**Problem requirements:** Somewhere below is a line with "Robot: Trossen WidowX" and, later, a line with "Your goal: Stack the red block"; repeat those two lines and all the lines between them, exactly as they are.

(Stored entries)
<<<<
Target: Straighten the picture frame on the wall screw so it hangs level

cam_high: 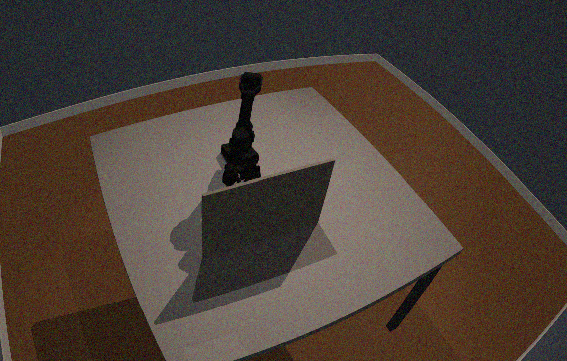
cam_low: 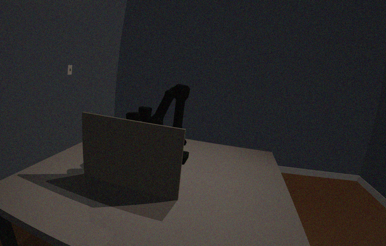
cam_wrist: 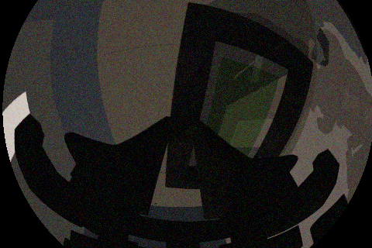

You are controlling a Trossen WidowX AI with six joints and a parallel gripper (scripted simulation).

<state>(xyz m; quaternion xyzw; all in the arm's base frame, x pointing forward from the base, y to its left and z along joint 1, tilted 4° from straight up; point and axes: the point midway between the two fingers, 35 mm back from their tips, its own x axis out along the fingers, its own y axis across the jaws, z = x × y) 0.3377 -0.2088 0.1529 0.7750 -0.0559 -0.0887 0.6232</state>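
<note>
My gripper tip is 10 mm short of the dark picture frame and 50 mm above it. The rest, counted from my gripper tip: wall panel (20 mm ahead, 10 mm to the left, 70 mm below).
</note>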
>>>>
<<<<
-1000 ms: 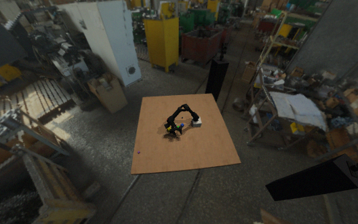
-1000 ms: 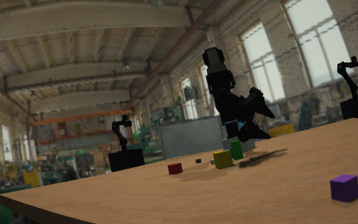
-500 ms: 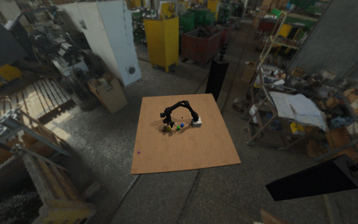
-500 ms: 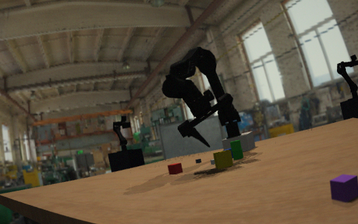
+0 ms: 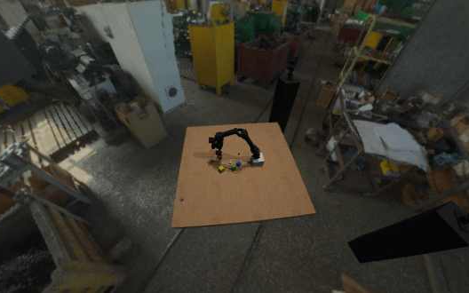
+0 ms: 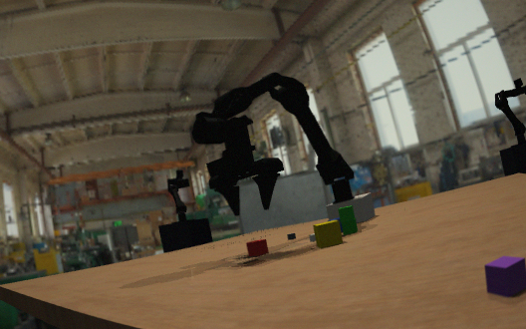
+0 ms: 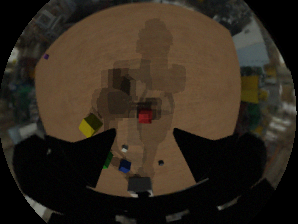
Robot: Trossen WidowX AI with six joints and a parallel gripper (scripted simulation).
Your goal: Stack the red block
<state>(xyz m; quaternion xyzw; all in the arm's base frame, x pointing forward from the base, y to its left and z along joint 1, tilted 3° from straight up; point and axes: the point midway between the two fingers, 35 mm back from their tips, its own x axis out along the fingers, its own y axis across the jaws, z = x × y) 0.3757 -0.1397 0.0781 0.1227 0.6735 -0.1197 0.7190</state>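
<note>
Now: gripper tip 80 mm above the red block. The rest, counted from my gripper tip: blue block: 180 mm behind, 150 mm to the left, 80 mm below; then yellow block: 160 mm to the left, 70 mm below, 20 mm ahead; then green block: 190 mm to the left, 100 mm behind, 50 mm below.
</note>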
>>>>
**Response for this exercise:**
Robot: Trossen WidowX AI with six joints and a parallel gripper (scripted simulation).
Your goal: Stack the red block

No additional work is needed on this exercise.